Segment Open

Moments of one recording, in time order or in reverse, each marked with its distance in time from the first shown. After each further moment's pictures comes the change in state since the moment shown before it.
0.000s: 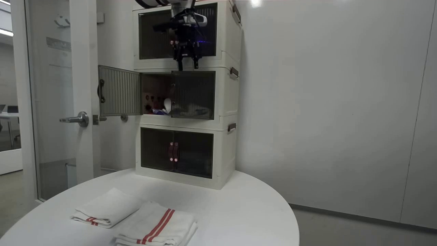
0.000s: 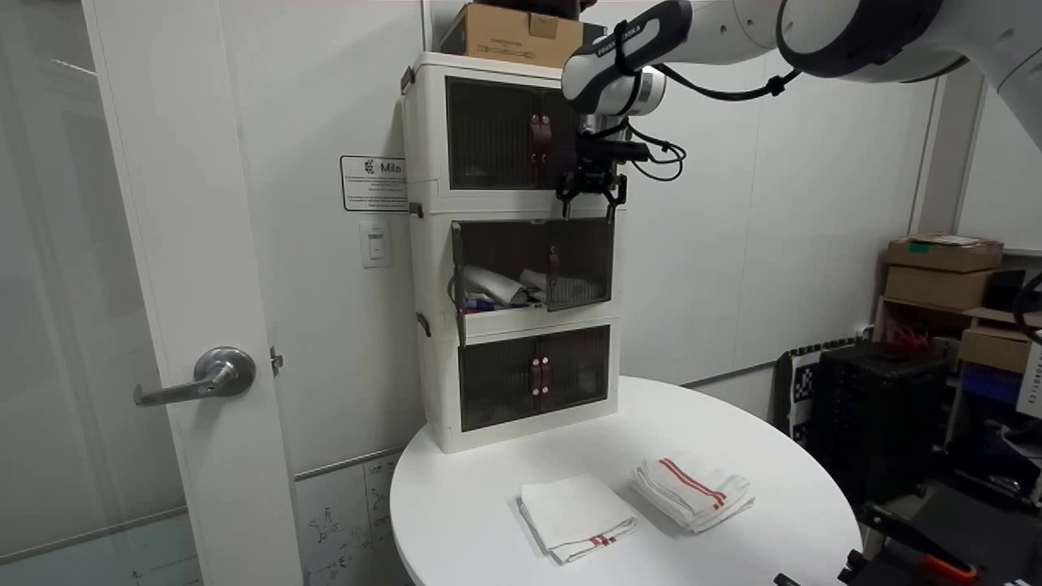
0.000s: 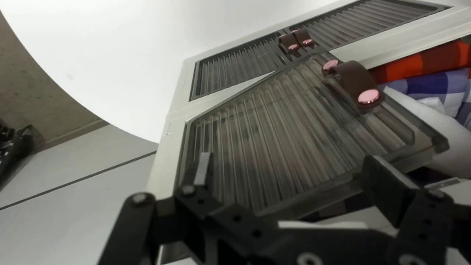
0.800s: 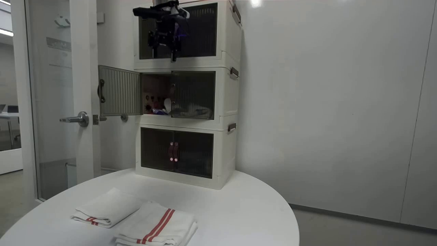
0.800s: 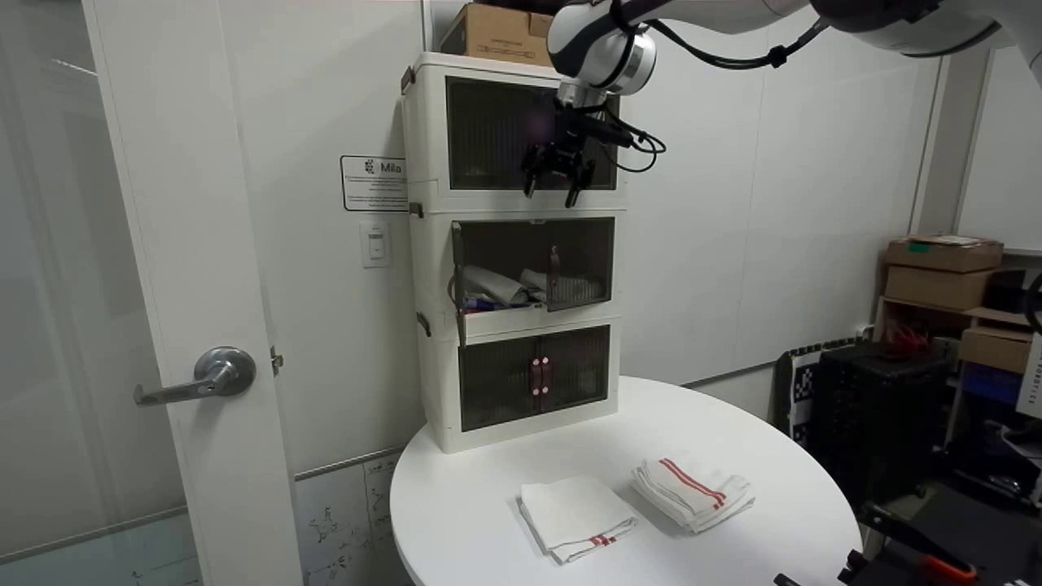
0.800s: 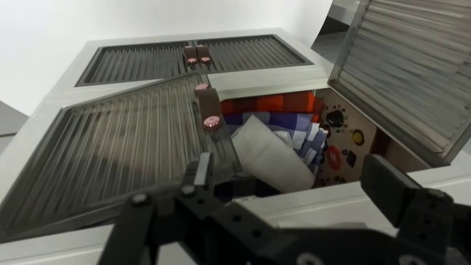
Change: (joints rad) arm -0.011 -0.095 0.135 -0.078 0.125 0.029 -0.249
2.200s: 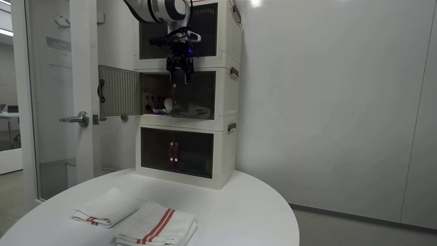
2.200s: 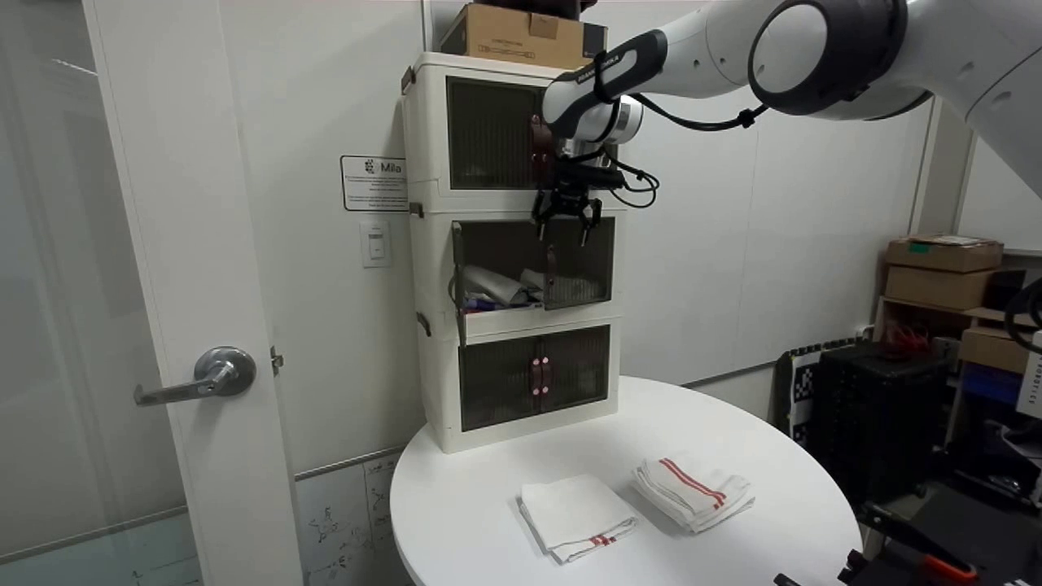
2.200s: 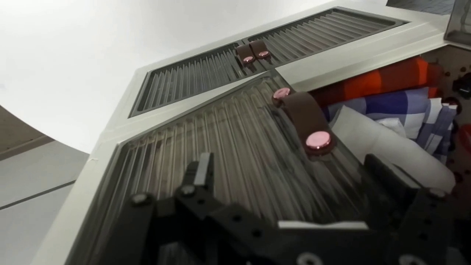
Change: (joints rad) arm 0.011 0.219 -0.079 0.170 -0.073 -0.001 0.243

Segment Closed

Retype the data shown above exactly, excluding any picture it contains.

● **Task answer**:
Moments of one recording, in time order or in reverse, each marked with its distance in time from the first shown. After each further moment's pictures comes the change in state since the moment shown before it.
0.000s: 
0.000s: 
0.000s: 
0.800s: 
0.800s: 
0.800s: 
Change: (joints rad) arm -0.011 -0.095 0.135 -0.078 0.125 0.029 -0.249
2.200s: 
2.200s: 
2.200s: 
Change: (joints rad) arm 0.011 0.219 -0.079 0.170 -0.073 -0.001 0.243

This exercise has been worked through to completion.